Pre-concentrate this decolorizing solution to 393g / ι, which is a hydrochloric acid-free concentration in the concentration tube, and use it as a feed solution of the continuous concentration tube to maintain the concentration to 785g / ι, and add it to the crystal tube and adjust pH to 5.0 with hydrochloric acid. Cooling crystallization was performed.

As a result of the crystallization, the slurry was separated by a centrifugal separator. As a result, 57 kg of the first wet product and 65 ι of mother liquor were obtained.

Since this primary mother liquor contained 26.3 Kg of lysine hydrochloride, the solution was separated by crystallization while concentration in a batch again, and as a result, 19.4 Kg of the secondary wet product and 30 ι were obtained. This secondary mother liquor was circulated to the fermentation broth and used again. The primary and secondary wet products were combined and dried to obtain 62 kg of dry product with 99% content.

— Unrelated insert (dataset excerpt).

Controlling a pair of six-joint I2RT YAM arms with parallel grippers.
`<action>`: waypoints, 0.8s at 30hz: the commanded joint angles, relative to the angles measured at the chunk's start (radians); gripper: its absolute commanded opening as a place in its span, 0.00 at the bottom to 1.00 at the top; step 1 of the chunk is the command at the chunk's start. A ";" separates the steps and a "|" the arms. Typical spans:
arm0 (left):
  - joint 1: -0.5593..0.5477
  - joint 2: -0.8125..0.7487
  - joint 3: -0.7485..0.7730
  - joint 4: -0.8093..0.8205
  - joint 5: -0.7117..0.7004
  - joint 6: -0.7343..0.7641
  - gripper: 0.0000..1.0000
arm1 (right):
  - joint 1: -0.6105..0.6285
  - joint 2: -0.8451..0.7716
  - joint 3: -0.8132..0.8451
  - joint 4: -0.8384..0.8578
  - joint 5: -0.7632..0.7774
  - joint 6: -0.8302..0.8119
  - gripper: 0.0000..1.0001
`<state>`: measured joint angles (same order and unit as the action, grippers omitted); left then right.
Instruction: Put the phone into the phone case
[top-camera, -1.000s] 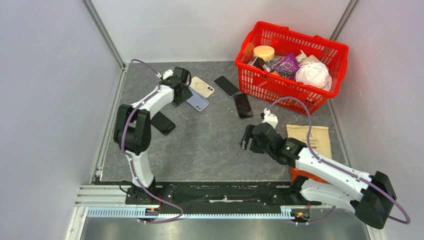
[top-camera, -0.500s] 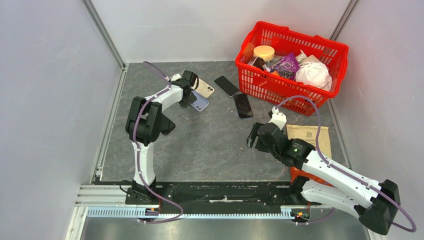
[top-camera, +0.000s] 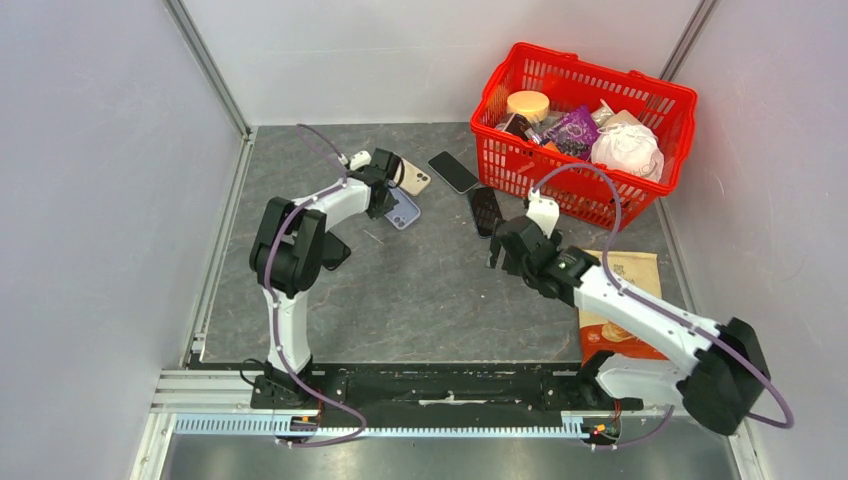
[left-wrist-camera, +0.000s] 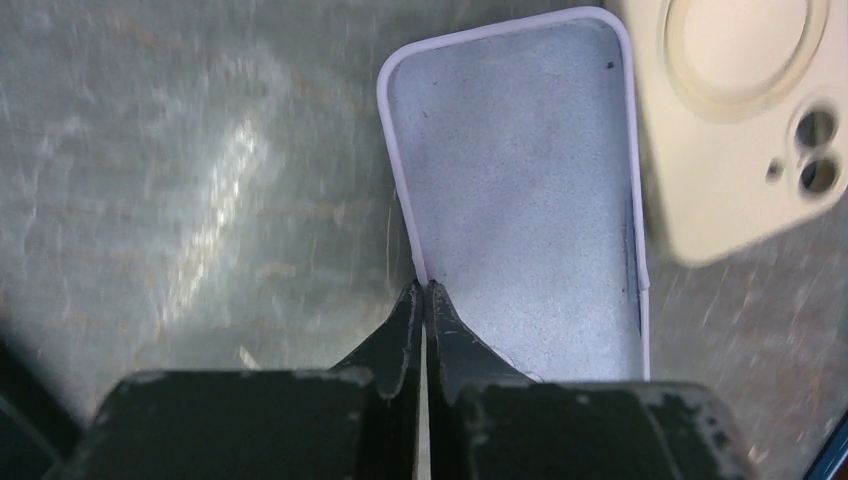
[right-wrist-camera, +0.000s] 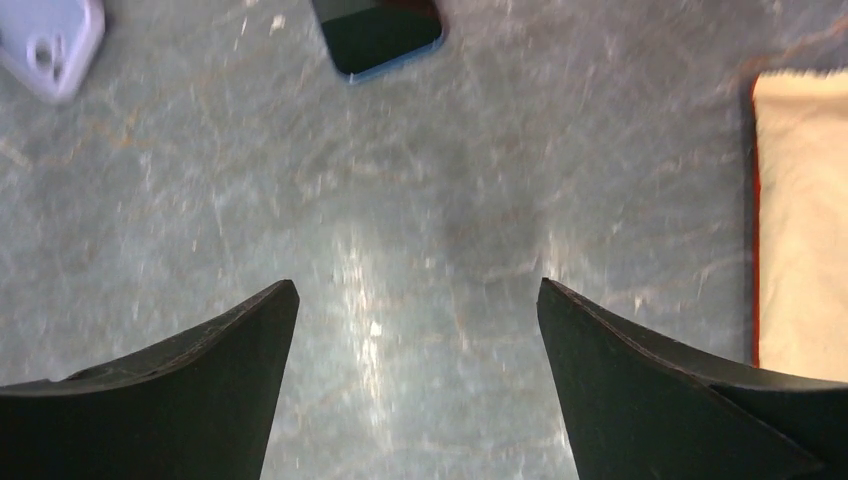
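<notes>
A lilac phone case (top-camera: 405, 211) lies inner side up at the back left of the table, filling the left wrist view (left-wrist-camera: 520, 190). My left gripper (top-camera: 388, 196) is shut on its left rim, the thin wall pinched between the closed tips (left-wrist-camera: 424, 288). A dark phone (top-camera: 486, 210) lies near the red basket and shows at the top of the right wrist view (right-wrist-camera: 380, 35). My right gripper (top-camera: 502, 246) hovers just in front of it, open (right-wrist-camera: 417, 285), with only bare table between the fingers.
A beige case (top-camera: 412, 177) touches the lilac one at its far side (left-wrist-camera: 740, 120). Another phone (top-camera: 453, 171) lies beyond, and a black one (top-camera: 335, 250) sits half under the left arm. The red basket (top-camera: 640, 92) of goods stands back right, a brown bag (top-camera: 628, 275) under the right arm.
My left gripper has closed onto the lilac case's rim. The right arm has swung up and left toward the dark phone, its fingers spreading a little wider.
</notes>
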<state>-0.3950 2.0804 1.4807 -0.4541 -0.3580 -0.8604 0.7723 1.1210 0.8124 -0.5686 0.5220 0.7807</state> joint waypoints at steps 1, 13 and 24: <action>-0.089 -0.142 -0.139 -0.037 0.069 0.086 0.02 | -0.119 0.124 0.068 0.185 -0.018 -0.144 0.97; -0.209 -0.398 -0.466 -0.002 0.229 0.142 0.02 | -0.303 0.479 0.091 0.622 -0.262 -0.320 0.97; -0.249 -0.478 -0.537 0.002 0.307 0.165 0.02 | -0.304 0.690 0.257 0.550 -0.234 -0.463 0.97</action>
<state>-0.6292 1.6497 0.9562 -0.4522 -0.0959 -0.7349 0.4728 1.7786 0.9802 -0.0105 0.2649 0.3977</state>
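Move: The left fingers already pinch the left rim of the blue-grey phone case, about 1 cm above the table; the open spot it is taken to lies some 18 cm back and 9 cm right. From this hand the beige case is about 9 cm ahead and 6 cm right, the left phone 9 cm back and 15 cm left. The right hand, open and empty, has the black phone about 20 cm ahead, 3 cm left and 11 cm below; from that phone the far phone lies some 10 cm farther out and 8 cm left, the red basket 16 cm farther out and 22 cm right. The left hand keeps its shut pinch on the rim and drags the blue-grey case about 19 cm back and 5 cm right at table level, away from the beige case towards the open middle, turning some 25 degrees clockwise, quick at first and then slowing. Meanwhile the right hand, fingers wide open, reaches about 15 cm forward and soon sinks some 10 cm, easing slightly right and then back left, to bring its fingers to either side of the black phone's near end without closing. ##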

The recovery rate from the fermentation broth was 90% when reprocessing the secondary mother liquor.

Claims (1)

After purifying the lysine fermentation broth in a conventional manner, L- lysine manufacturing method characterized in that the crystallization in the crystal tube while adding hydrochloric acid to the concentrate obtained by continuous concentration up to 760-840g / ι in the free base state.